Can I apply interaction.sample to only a portion of a stream?

argusinsights's picture

I want to get a sample of the re-tweets that a stream is pulling in, but not necessarily limit the stream as a whole? Is there a variation of interaction.sample that I can use? Or an obscure argument that exists?

Comments

Jason's picture

I assume from this you would still like to receive all regular Tweets, but just receive a sample of the retweets sent. There are a couple of ways you could achieve this:

1. Receive all Tweets, but only receive retweets which have been retweeted 'x' times

So, this CSDL statement will receive any normal Tweets, and any Tweets which have been retweeted 10 or 50 times:

twitter.text contains "coffee" or
twitter.retweet.text contains "coffee" and
  twitter.retweet.count in "10, 50" )

 

2. Receive all Tweets, and receive 10% of all retweets

twitter.text contains "coffee" or
twitter.retweet.text contains "coffee" and
  interaction.sample <= 10 )

argusinsights's picture

That sounds great, and number 2 is what I am looking for. I have a follow up question though. To take your example above what happens if the stream itself is being sampled as a whole?
twitter.text contains "coffee" or
( twitter.retweet.text contains "coffee" and
interaction.sample <= 10 )
and interaction.sample < 50

Jason's picture

First off, I would recommend wrapping some brackets around the first part of the sattement like so:

twitter.text contains "coffee" or
  ( twitter.retweet.text contains "coffee" and
    interaction.sample <= 10 )
and interaction.sample 50

Each interaction is randomly assigned an interaction.sample value, which is a floating point number from 0 to 100. If we say "interaction.sample < 50", we will receive any interactions which have been assigned an interaction.sample value of less than 50. 

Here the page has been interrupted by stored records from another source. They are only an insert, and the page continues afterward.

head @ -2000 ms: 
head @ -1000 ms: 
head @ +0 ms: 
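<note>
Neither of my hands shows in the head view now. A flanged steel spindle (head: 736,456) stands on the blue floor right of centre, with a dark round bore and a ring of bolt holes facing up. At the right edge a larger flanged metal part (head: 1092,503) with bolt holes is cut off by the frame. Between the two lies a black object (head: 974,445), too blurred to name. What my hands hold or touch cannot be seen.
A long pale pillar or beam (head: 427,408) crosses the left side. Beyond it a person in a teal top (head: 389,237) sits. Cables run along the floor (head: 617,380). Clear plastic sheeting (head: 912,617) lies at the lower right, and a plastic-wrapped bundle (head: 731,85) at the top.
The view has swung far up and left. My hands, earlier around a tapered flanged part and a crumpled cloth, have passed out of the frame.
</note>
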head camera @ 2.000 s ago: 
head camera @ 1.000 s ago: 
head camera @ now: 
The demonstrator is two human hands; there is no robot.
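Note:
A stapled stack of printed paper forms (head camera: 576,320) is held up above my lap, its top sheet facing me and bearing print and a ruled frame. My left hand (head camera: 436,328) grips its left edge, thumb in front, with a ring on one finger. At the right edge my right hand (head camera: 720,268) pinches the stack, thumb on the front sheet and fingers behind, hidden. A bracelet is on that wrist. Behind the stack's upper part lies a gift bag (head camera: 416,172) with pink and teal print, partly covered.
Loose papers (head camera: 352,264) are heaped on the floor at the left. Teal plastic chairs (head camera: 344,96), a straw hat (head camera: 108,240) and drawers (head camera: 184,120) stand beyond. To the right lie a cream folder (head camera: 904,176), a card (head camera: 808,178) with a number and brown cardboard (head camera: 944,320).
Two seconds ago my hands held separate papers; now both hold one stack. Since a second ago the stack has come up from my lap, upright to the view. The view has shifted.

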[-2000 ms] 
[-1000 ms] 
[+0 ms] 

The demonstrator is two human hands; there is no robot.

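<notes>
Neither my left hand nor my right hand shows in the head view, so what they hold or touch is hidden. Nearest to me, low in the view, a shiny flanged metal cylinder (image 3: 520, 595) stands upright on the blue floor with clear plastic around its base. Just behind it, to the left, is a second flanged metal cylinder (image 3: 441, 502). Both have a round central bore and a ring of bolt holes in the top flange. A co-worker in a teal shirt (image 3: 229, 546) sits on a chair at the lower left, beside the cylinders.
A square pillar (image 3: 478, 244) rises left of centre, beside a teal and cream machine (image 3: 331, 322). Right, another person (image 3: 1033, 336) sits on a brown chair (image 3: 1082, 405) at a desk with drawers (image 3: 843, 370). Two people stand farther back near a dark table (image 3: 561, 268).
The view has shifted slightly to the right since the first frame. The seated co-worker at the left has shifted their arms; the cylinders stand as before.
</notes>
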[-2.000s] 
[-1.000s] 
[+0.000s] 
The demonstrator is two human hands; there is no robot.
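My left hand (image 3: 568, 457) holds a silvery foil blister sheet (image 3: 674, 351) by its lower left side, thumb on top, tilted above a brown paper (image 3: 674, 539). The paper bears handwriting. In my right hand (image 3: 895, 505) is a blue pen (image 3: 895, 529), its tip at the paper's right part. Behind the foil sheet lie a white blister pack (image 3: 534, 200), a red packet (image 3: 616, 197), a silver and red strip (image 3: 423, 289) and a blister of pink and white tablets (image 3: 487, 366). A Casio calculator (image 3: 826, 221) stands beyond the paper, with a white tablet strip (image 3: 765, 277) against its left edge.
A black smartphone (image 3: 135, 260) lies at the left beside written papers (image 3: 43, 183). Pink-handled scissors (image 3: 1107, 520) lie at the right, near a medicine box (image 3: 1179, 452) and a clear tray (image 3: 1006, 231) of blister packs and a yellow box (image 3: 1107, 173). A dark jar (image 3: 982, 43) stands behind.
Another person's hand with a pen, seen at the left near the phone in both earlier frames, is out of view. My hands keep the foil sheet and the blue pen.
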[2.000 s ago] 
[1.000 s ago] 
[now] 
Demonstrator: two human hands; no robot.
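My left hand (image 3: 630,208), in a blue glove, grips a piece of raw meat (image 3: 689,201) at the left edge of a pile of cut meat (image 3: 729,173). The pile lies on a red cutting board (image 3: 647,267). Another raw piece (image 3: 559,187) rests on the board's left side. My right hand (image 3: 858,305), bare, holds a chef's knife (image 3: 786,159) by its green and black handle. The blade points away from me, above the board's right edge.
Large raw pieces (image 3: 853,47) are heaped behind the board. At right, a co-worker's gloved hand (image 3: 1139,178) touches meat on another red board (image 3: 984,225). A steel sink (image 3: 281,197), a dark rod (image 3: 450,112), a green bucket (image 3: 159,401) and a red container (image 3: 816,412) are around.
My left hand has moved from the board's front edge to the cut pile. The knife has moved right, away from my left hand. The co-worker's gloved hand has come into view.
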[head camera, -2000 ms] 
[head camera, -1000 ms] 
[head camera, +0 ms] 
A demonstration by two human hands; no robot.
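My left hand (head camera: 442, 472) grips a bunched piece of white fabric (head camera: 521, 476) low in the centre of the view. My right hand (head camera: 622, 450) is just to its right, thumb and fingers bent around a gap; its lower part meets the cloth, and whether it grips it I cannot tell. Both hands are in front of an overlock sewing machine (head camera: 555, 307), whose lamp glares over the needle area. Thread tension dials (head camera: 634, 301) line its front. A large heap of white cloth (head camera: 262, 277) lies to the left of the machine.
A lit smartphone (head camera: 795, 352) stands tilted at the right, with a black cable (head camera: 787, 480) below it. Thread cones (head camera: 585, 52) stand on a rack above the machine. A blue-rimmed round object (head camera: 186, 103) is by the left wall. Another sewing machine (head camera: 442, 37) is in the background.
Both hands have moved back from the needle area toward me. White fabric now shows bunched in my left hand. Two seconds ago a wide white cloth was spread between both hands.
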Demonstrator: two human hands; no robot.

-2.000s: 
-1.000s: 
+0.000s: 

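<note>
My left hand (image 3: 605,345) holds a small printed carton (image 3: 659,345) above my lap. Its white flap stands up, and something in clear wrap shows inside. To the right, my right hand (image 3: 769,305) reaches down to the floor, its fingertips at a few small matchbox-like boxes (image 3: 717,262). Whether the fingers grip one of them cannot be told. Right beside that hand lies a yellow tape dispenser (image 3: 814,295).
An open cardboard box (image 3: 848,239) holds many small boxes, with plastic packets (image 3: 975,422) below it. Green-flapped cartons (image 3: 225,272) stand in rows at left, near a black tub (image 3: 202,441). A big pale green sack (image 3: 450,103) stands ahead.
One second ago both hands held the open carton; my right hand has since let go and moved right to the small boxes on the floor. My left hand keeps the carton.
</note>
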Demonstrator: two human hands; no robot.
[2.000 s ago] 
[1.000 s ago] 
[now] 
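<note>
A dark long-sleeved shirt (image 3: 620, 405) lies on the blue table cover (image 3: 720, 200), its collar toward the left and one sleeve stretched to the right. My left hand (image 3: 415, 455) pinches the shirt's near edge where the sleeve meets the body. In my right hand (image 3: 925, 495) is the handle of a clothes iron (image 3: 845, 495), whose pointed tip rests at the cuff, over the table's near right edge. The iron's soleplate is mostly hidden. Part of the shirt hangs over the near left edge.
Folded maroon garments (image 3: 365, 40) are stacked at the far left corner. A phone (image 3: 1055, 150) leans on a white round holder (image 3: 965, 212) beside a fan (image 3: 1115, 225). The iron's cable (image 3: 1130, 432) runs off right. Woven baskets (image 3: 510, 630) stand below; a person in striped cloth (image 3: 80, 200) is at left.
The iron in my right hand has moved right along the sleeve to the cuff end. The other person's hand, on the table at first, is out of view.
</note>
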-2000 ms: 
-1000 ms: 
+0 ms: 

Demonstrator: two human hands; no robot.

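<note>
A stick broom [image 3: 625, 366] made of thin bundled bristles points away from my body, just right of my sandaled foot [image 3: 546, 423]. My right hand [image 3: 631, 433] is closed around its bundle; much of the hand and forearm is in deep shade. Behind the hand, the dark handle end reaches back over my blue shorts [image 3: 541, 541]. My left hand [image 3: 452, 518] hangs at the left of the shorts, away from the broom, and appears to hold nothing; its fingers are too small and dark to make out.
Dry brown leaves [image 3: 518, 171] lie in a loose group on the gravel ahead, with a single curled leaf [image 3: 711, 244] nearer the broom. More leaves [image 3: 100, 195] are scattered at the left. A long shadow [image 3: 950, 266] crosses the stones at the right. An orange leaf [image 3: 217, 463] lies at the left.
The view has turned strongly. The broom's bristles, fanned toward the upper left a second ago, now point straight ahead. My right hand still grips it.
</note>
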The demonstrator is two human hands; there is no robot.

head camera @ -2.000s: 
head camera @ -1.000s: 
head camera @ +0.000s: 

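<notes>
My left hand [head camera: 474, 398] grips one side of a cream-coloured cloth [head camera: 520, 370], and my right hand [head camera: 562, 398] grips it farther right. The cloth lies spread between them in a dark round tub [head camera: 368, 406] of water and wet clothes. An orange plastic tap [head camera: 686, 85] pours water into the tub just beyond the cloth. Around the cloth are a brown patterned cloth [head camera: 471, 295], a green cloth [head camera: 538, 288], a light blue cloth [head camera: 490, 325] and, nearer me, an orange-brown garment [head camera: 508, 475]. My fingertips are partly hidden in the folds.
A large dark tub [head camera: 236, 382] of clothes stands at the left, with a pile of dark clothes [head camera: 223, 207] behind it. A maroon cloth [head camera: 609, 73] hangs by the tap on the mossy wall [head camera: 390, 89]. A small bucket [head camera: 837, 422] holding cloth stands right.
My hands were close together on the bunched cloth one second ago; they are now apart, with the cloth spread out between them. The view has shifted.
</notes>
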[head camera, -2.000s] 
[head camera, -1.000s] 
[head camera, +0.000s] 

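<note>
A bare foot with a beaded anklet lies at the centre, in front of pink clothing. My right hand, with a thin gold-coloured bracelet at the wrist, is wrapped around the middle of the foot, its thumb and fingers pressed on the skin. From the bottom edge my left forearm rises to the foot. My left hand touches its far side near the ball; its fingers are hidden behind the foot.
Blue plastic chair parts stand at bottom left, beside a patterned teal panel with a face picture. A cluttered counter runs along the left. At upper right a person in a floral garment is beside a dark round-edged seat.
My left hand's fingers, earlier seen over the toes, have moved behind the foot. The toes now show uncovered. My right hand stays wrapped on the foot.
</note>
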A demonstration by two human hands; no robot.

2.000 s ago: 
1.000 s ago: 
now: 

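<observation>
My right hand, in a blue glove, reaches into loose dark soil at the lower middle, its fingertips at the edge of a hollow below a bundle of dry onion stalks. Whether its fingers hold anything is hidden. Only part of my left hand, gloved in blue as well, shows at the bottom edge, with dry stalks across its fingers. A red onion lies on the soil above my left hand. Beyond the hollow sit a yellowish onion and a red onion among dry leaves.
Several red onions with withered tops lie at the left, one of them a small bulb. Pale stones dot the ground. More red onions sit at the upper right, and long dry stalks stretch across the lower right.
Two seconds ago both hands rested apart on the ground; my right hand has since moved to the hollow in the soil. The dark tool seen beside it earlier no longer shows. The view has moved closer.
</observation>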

So, using the CSDL above, we will receive any interactions which match the filter, and have an interaction.sample value of less than 50. To match on the retweet part of the stream, the interaction.sample value will need to be less than 10.

Essentially, you just need to remember that interaction.sample is not worked out as a percentage of anything. If you nest "interaction.sample < 10" inside "interaction.sample < 50", you will still receive the same number of interactions for the "interaction.sample < 10" sample as you would if you had not nested it inside another interaction.sample - you will still be receiving any interactions with an interaction.sample value of less than 10.